What you need to do
From the first line to the last, repeat the data below exactly.

Data shown
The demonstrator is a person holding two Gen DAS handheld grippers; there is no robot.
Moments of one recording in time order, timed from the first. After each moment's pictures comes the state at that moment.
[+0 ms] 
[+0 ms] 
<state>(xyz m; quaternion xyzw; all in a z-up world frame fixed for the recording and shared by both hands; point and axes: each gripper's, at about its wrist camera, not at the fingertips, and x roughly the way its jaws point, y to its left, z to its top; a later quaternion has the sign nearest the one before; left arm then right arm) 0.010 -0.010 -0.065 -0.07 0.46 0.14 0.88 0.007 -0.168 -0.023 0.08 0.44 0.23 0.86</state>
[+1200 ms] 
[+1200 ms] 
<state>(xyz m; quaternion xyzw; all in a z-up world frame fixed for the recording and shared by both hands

Written response
The demonstrator is a person holding two Gen DAS handheld grippers; there is no robot.
Moments of one recording in time order, timed from the first. After each moment's pictures comes the state at that moment.
[+0 ms] 
[+0 ms] 
<state>(xyz m; quaternion xyzw; all in a z-up world frame fixed for the recording and shared by both hands; point and axes: each gripper's, at about its wrist camera, not at the fingertips, and x roughly the way its jaws point, y to its left, z to its top; a later quaternion has the sign nearest the one before; left arm then right arm) 0.010 -0.010 -0.065 -0.07 0.46 0.14 0.88 0.007 -0.168 -0.023 0.08 0.44 0.23 0.86</state>
[+1200 ms] 
[+1200 ms] 
<state>(xyz m; quaternion xyzw; all in a z-up world frame fixed for the recording and shared by both hands

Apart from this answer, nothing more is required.